Mark Okerstrom has more experience than most when it comes to acquiring companies. As CFO and Executive Vice President, Operations of US travel company Expedia, Inc., he has overseen more than US$8b of acquisitions and divestitures, and he emphasizes that every deal is underpinned by a clear alignment with corporate strategy.
“We examine 50–100 possible transactions a year,” he says. “Every year, we take a close look at where we want this company to be in the next three to five years. We look at our organic prospects and the trajectories that all of our businesses are on and we see gaps – places where we want to either fill in white space in our existing portfolio, or we want to accelerate some of our capabilities or growth prospects. We fill those gaps with M&A.”
Naturally, there isn’t a one-size-fits-all model. “Every deal is different,” says Okerstrom, who explains that he has learned to address each potential acquisition on its own merits.
“If you take a deal like trivago [in which Expedia acquired a majority stake in the German hotel search company for US$570m in 2013], the thesis was: this is a great company which has phenomenal growth prospects. Yes, our global scale and our presence in the US – a market they wanted to enter – was helpful, but really the base thesis was that we had the opportunity to create a huge amount of shareholder value.”

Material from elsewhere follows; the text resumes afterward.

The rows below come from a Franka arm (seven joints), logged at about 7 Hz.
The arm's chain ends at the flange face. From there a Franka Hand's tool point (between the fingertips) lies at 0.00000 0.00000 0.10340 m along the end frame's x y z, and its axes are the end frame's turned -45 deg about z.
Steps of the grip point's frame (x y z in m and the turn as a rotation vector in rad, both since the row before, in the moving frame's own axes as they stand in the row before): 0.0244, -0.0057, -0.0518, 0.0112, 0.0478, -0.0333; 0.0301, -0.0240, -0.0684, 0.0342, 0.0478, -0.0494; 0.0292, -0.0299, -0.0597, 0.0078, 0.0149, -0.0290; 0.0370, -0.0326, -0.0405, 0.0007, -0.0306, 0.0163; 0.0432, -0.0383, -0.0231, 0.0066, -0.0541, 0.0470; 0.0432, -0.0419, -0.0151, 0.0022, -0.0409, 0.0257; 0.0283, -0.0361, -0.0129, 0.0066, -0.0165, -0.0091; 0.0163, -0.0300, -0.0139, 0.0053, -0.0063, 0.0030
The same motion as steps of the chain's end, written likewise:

Okerstrom contrasts that with the more recent acquisition of global online travel company Orbitz for US$1.3b. “There, we had a very clear deal thesis around the ability to realize significant cost synergies, at the same time as actually making the consumer product better and therefore driving revenue synergies. In that respect, it’s the complete opposite of trivago. With Orbitz, it was all about leveraging the Expedia platforms to create the value.”